Wrong. Less risk equals more reward, and the longer the time frame the better it works.
Imagine going to a local real estate tax sale where you buy houses at the county court house. Let's say there are 10 houses at this sale, and they are all worth 60K retail (lots of areas have houses worth far less than this that go into the sales). If you buy all 10 houses at 40K each your risk is far higher than if you buy all 10 houses at 20K each. Less risk equals more reward. Just because it might take months or years to make the money back in rents or resales, does not mean that you are at risk. The less you pay, the less risk you have, and the higher your gain.

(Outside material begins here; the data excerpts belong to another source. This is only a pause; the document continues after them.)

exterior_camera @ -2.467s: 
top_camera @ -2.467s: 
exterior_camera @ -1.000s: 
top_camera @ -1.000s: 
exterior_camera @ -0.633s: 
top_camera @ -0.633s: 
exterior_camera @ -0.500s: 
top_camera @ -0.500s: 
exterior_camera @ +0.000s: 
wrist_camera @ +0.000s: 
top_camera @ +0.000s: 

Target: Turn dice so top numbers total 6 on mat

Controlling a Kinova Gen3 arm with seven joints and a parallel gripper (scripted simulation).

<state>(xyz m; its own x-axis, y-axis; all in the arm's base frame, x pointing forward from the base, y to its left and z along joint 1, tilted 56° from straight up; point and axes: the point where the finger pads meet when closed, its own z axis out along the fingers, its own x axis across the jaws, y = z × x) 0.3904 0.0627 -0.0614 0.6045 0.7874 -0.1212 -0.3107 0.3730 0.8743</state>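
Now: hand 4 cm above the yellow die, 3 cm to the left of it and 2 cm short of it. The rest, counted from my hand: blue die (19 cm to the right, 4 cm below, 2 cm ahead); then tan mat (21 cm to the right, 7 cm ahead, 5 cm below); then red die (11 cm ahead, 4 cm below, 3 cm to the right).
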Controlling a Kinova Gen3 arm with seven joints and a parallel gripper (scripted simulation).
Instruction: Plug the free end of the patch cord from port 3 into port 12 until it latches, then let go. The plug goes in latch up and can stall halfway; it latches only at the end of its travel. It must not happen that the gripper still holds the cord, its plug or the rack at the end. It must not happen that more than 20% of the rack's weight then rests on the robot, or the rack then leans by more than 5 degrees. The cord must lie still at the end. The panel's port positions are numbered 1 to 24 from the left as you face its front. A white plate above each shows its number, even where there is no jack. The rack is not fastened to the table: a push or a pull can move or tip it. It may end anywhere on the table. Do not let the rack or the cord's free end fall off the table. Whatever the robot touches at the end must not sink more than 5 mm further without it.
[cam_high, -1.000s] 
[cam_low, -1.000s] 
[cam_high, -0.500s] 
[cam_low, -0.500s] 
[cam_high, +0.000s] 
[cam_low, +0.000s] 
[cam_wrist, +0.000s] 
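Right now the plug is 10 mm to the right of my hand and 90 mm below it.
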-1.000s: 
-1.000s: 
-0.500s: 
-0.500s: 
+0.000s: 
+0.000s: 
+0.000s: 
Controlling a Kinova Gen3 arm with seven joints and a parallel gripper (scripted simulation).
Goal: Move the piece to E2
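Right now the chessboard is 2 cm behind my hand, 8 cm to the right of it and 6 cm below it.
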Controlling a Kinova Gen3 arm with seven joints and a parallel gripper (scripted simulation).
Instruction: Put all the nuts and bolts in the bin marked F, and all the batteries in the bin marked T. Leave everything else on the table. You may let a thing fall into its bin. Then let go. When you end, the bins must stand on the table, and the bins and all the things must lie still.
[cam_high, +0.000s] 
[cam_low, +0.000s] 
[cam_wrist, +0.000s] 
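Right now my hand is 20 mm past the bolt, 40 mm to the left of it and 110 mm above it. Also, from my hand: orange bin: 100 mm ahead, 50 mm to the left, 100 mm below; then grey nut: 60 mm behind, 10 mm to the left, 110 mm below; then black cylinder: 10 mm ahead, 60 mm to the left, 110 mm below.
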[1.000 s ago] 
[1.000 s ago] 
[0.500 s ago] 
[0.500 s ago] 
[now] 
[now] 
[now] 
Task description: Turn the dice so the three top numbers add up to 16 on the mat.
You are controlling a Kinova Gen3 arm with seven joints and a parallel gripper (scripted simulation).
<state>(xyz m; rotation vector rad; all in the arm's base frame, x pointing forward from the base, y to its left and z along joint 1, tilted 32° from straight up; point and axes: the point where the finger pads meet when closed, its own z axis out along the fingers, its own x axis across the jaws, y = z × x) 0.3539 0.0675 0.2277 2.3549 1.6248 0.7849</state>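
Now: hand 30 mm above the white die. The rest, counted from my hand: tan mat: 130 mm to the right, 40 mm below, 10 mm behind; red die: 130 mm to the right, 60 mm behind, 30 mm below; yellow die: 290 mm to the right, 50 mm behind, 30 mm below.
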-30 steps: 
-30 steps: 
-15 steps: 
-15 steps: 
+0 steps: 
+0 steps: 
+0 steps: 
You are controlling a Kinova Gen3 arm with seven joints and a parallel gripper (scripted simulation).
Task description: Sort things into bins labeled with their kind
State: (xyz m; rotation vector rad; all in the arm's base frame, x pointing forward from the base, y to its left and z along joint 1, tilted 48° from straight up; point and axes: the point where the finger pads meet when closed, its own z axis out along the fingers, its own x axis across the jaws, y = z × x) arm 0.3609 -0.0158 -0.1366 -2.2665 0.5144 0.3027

Take that same town and imagine being able to buy 10 businesses, or pieces of 10 businesses. You could take all year to look at the books of each business, and you would have a good reference point as to the quality of management, as well, since you lived in the town. In this case you would buy the businesses that gave you the best investment value. The less you paid for quality businesses the less risk you would have.
There are tons of opportunities out there. Most people don't spend the time to really understand what investing is all about. True investing has you thinking like you are the owner of a business. Even if you have shares in a billion dollar company, if you think in terms of owning the business, you will invest in better companies.
Most people just chase stock prices and that is why most people lose. They deserve to lose, since they aren't willing to understand the basic rules of the game they are playing. Wall Street extracts a ton of money out of these people each year, and deservedly so.